TASK DESCRIPTION: Retype only the lines below from the one with "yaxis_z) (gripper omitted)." to the one with "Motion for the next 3", inclusive, skipping every image.

PROVIDED ENTRIES:
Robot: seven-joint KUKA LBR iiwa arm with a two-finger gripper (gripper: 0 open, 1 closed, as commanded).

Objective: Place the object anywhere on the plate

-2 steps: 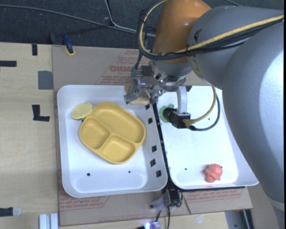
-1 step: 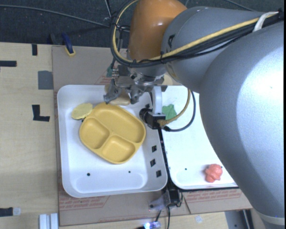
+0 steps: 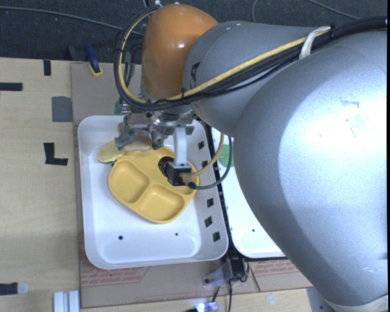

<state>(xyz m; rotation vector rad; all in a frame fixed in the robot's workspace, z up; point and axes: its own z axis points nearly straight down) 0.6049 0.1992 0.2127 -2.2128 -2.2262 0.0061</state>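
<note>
A yellow divided plate (image 3: 149, 190) lies in the left bin (image 3: 143, 246), toward its far right. A pale yellow, flattish object (image 3: 108, 153) rests on the bin floor just off the plate's far left rim. One end of it runs under the gripper. The gripper (image 3: 141, 140) hangs directly over that end, low above the bin, below the orange band (image 3: 172, 44). The object's other end sticks out to the left of the gripper. I cannot make out whether the object is lifted or still lying on the floor.
The grey arm (image 3: 299, 142) covers most of the right bin (image 3: 250, 242); a bit of green (image 3: 225, 155) shows at that bin's left wall. A black cable fitting (image 3: 172, 172) hangs from the wrist over the plate's far right. The left bin's near half is bare white floor.
</note>
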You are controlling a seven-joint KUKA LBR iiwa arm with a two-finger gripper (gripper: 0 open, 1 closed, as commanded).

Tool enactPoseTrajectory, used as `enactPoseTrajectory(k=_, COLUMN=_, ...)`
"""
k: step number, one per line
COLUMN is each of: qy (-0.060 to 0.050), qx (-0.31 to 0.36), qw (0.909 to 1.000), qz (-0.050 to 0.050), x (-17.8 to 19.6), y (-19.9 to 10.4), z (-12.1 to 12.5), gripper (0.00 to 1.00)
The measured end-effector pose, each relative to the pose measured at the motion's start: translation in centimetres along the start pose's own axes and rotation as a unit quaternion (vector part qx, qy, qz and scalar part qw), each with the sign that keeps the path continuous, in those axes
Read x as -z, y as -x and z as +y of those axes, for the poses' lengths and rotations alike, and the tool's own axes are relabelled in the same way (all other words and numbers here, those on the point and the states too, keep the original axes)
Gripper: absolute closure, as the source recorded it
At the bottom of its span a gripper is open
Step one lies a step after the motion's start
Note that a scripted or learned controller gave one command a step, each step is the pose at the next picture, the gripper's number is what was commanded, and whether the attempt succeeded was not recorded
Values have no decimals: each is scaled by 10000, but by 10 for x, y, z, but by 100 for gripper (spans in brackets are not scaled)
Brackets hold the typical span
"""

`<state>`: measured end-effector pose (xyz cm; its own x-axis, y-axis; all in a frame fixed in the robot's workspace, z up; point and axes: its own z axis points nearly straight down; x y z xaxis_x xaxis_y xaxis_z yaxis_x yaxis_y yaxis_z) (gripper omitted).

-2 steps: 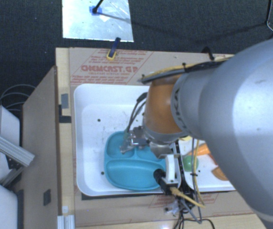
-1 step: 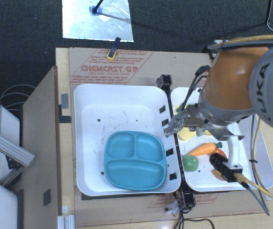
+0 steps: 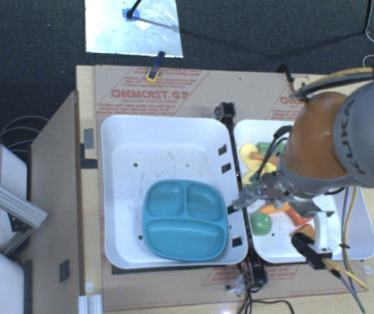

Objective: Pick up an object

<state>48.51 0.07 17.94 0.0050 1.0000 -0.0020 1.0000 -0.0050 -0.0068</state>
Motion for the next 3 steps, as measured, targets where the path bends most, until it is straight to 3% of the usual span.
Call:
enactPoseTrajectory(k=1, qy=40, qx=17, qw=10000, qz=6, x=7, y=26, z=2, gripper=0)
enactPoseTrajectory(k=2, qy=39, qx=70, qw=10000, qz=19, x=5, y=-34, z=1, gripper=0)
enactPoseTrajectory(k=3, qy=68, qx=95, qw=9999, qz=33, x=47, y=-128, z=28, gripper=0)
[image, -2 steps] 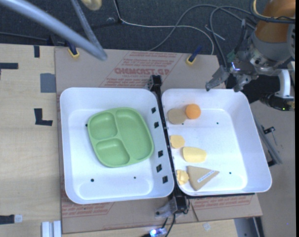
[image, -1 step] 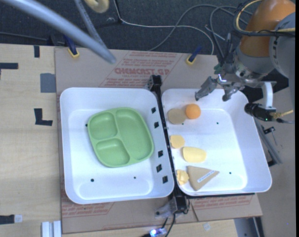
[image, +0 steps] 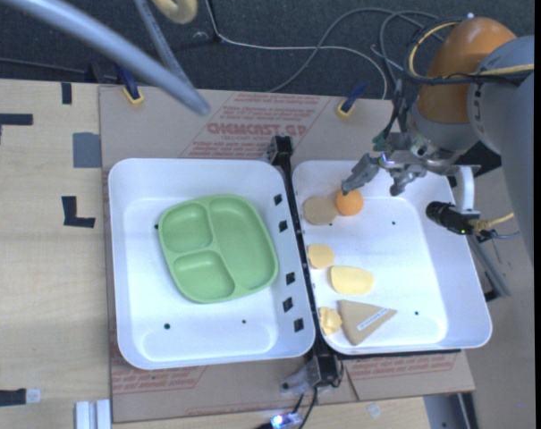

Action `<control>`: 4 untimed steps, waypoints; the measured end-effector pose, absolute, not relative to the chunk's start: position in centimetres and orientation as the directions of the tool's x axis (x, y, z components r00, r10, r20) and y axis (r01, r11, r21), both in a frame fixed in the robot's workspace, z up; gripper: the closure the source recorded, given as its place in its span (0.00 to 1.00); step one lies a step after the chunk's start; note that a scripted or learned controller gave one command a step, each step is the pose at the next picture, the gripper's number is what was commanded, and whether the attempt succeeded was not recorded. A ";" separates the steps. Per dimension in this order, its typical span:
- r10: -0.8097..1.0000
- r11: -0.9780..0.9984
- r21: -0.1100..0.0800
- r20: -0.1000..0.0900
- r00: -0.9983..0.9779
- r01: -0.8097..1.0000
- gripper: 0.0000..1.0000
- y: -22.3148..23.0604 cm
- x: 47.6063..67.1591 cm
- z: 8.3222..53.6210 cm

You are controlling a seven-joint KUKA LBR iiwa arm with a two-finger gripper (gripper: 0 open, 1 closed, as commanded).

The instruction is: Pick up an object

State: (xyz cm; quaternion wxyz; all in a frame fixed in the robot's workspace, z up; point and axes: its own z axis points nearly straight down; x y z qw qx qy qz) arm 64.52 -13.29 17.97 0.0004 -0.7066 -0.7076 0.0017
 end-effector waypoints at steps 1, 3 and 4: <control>1.000 0.001 -0.005 -0.002 -0.001 1.000 0.00 -13.7 64.7 11.7; 1.000 0.002 0.001 0.000 -0.002 1.000 1.00 -13.3 65.3 17.3; 1.000 0.002 0.004 0.000 -0.002 1.000 1.00 -12.5 65.2 23.3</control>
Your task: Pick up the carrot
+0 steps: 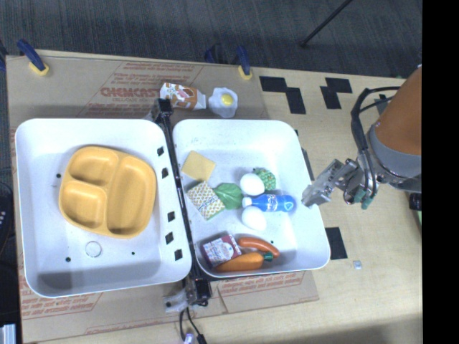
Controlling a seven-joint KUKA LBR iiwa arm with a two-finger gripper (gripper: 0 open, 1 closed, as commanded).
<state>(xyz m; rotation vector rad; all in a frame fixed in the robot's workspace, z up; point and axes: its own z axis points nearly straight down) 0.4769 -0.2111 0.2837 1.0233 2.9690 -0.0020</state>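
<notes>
The carrot (240,263) is orange with a green stub at its right end. It lies flat against the front wall of the right bin (305,229), just in front of a red sausage (257,245) and a red packet (221,249). My gripper (334,190) hangs outside the right bin, past its right wall and over the bench. It is open with nothing between its fingers. It sits well to the right of the carrot and further back.
The right bin also holds a cheese wedge (198,166), a checkered packet (206,199), a green leaf (229,194), two white eggs (252,184), and a blue bottle (274,203). A yellow divided plate (107,190) fills the left bin (32,213). Two small items (224,101) lie behind the bins.
</notes>
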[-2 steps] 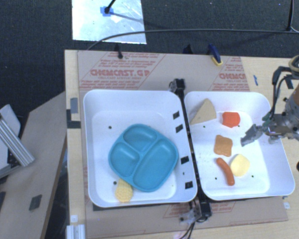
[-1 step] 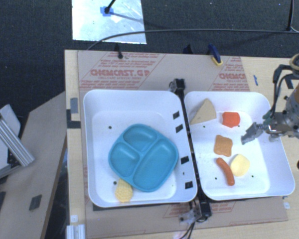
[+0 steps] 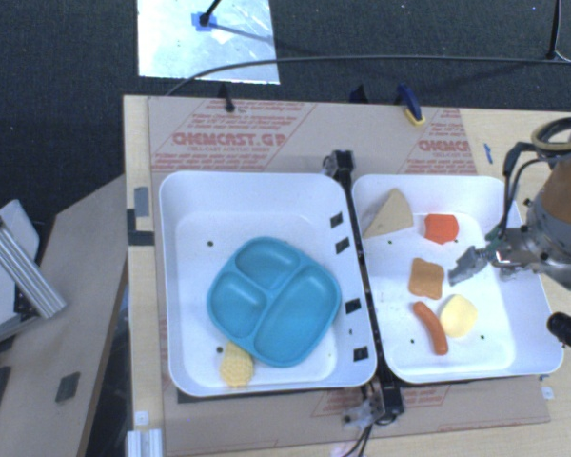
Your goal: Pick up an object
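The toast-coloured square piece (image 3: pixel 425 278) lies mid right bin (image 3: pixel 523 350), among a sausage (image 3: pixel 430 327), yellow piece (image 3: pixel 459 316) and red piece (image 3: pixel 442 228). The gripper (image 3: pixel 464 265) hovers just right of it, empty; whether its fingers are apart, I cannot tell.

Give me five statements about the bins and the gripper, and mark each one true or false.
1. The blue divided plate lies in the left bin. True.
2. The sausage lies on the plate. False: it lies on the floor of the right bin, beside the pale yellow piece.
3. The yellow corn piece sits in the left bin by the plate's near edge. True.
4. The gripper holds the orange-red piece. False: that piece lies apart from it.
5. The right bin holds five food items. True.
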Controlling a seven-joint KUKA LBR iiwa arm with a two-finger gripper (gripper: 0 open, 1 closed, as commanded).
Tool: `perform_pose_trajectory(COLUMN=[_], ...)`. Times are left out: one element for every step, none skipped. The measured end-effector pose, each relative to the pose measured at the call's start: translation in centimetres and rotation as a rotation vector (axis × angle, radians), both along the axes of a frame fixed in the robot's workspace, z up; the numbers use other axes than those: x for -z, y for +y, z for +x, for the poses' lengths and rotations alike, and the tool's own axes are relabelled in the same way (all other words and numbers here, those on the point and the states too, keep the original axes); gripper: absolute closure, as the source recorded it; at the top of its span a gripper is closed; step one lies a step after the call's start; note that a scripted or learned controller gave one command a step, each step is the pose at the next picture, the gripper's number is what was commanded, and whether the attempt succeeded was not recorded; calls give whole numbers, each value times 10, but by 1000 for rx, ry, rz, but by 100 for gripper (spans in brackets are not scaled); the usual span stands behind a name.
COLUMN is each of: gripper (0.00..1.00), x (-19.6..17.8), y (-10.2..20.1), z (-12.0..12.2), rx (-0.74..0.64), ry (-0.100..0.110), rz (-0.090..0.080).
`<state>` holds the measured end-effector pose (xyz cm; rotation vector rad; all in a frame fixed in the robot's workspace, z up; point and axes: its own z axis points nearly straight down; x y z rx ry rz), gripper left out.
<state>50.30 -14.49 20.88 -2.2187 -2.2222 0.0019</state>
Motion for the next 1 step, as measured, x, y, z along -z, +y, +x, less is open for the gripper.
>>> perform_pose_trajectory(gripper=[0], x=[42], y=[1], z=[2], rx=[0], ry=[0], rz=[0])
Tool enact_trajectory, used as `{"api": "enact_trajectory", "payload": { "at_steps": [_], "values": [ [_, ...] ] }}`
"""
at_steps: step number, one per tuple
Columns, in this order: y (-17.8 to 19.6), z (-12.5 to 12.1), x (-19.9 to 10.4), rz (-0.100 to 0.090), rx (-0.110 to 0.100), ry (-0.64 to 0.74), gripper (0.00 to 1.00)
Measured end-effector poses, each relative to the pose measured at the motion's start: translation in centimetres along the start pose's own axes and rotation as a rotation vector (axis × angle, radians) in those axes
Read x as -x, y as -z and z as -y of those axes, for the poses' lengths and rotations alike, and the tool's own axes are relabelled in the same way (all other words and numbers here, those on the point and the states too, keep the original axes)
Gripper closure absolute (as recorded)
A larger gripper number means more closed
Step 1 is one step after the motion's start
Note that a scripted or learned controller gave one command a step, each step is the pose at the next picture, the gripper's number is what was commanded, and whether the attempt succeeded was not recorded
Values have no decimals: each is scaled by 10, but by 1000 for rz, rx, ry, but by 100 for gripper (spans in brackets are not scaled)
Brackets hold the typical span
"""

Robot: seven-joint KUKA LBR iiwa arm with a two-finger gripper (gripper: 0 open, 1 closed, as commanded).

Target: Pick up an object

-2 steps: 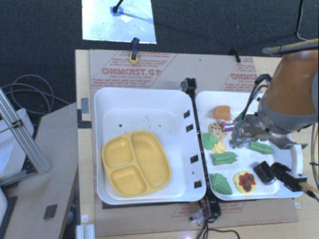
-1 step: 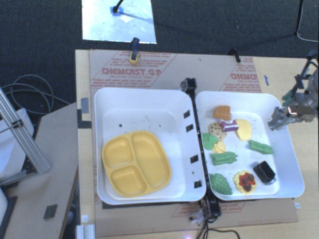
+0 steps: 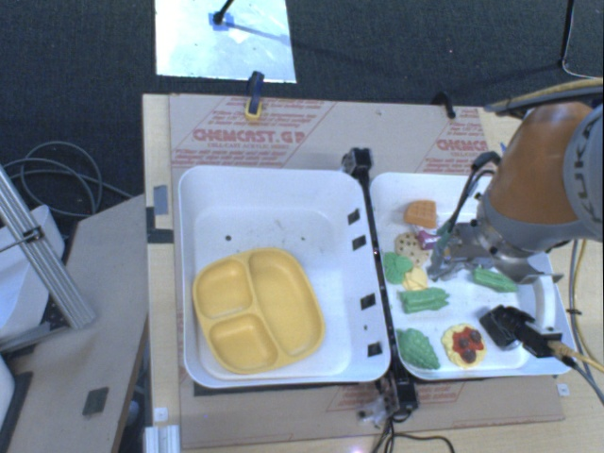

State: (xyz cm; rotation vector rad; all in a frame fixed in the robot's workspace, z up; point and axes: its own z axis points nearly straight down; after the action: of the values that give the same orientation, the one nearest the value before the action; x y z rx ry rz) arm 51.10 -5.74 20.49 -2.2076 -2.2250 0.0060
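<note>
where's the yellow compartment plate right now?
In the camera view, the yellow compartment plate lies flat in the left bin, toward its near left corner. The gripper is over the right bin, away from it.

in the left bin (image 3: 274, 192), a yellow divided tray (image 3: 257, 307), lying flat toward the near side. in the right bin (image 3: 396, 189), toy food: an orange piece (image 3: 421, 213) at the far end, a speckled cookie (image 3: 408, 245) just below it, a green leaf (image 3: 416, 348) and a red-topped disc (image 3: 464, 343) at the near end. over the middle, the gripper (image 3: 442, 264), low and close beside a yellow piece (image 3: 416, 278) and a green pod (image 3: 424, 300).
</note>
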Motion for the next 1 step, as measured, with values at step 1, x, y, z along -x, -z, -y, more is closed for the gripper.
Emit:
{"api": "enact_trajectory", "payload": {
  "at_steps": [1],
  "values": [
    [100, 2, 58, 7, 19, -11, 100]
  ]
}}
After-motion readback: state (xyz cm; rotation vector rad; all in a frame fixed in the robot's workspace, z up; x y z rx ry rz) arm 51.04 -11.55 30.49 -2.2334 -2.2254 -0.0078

SOLUTION:
`<state>`: measured end-effector pose (xyz cm; its own x-axis, y-axis; all in a frame fixed in the robot's workspace, z up; point and axes: its own z axis points nearly straight down; x y z xaxis_x xaxis_y xaxis_z yaxis_x yaxis_y yaxis_z) (gripper omitted).

-2 steps: 
-1 step: 
+0 steps: 

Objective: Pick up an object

<state>48.51 0.07 17.94 0.0050 1.0000 -0.0020 1.0000 -0.0050 -0.0068</state>
Motion for the next 3 steps, as measured, targets where the path bends most, until it is straight to 3% of the usual span.

Work on this exercise is now finished.